Friday, August 04, 2017

The End

Twenty-two years ago I was sitting in a the living room of a little two-story house in the town of Waukegan. It was actually about a few months later than it is today, as I write, but it's close enough. I was young, the world was shiny and new, I was living with four girls, two of which were very difficult to understand (and why they were there would forever be a mystery). I hit it off with one of the others, we seemed to have the same weirdness about us.

Still though, young, alone, on my own for the first time, part of my was desperate to fit in. So when one of the stranger housemates came in and started ranting about this "odd boy" at the bookstore, I was curious. What would be so strange to such a girl? Who would this strange person be?

That was the night I met the boy.

Two drawn out years later, almost to the day I write this, we started what would be a roughly twenty year relationship. And that relationship went, as so many do, through ups and down, times of intensity of love that I cannot really put into words, moments of abandon and absence, moments of doubt. We were, for lack of a better word, children when we met. We grew together in good ways, and in ways that with pure honesty, made us both the people we are today. Without each other I don't think either of us would have gotten very far, we needed each other for a very long time, and we saved each other in our own ways.

We parted ways, knowingly, agreeably, and with love; both moving in our own direction and trying to separate in a way that was true to who we were and our feelings. The final pieces were moving my things from a house to storage locker. The last piece, would be the key. I waited all day for him to show up with that key, he knew my schedule, knew I had evening plans. I realized as I waited it had been more than year since I'd last seen him, and I wondered if in the end the key would not just get left somewhere for me to find and perhaps I would not, in fact, see him again.

I gave up and put the dogs in the harnesses for a walk so I could put them in crates and go on my date. I threw open the door without looking out, the dogs rushing ahead of me.

He was on the steps.

An awkward wave. The dogs attacked the stranger demanding love and he couldn't help but to give it, while moving to put a key that was the end of our entanglement somewhere. The shock had robbed me of words for a moment but finally I managed to say hello.

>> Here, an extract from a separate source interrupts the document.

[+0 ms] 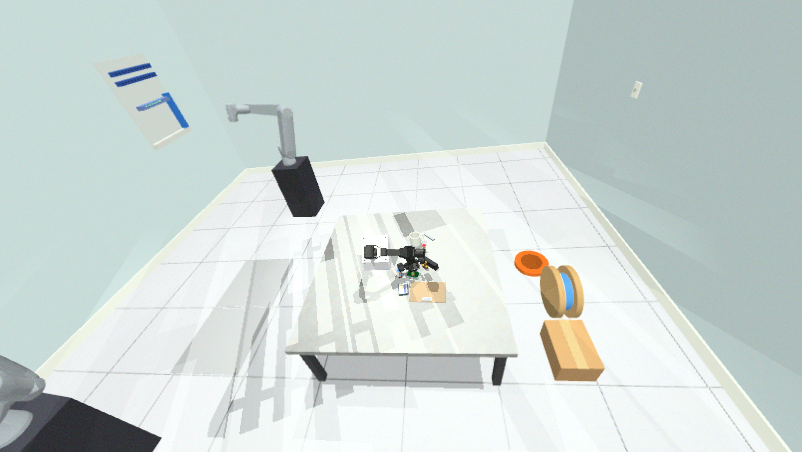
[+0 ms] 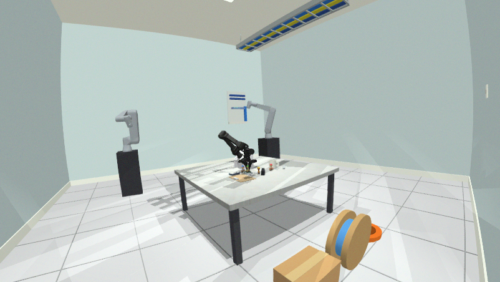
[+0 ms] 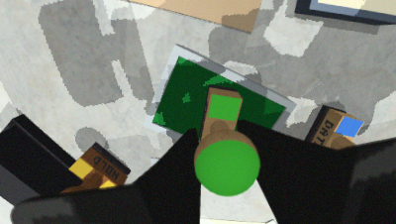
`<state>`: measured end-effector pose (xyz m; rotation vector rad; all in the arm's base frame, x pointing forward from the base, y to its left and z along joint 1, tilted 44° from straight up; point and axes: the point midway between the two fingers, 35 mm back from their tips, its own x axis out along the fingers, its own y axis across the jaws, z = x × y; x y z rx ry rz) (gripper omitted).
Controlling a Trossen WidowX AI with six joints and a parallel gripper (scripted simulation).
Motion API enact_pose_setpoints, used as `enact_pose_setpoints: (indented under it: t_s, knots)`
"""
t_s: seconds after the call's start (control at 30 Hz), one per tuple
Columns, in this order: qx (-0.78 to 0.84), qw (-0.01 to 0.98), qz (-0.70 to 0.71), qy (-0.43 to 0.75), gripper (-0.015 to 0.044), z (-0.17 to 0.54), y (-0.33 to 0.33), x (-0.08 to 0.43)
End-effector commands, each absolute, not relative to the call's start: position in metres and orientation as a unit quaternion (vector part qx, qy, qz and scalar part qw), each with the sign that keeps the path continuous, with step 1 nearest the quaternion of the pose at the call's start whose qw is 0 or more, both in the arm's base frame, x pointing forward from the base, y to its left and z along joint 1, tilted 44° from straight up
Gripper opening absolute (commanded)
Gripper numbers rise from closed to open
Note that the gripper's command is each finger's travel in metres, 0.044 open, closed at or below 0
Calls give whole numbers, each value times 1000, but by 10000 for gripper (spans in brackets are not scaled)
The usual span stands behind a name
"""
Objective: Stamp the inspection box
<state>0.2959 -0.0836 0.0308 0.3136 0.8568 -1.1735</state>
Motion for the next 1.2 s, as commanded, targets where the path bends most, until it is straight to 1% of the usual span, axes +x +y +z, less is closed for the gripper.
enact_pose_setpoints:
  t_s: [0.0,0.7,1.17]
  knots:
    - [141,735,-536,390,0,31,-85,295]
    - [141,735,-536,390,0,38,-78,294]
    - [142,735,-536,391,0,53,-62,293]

"Come take a walk with us, then?"

"Okay."

We walked around the block and talked, the way old loves talk. Muscle memory was strong and my hand kept itching to reach out and take his, to feel that connection we had for so long, to talk as we walked the dogs, the way we always talked when we walked the dogs, talking with someone who had been my best friend since I was eighteen. Talking to someone that in my bones I still love. We walked and talked, laughed at the silliness of young puppies, shared our personal success and caught up about a year spent apart, so many things missed, so much having happened. Comfortable.

Together.

Back on the porch I took up the key and the spell was broken. I said goodbye without crying and took the dogs in the house, managing to get them unhooked before I partially collapsed.

It felt like dying.

It felt like the end of the world.

It was only just the final end of us.

Twenty years ago, to almost the day, he came to my apartment and made me bread. He made sure I had food, helped unpack my apartment after a surgery that saved my life. He kept my place clean and slept on the floor at night, in case I needed anything.

I loved him so strongly then. This has always been my problem. I never stop loving people once I start. All those loves, have been forever loves, and each and every name I have ever added to my heart, no matter what the parting, I still care deeply for: even when they have ended with me.

There was no drama yesterday. Just a walk around the block with young puppies, two people who looked for all the world like an old married couple laughing and talking as they walked bouncing dogs down the streets of Chicago. Their hands close but never touching, as if something was just out of reach.

A story in the middle to those watching.

A story at the end to those walking.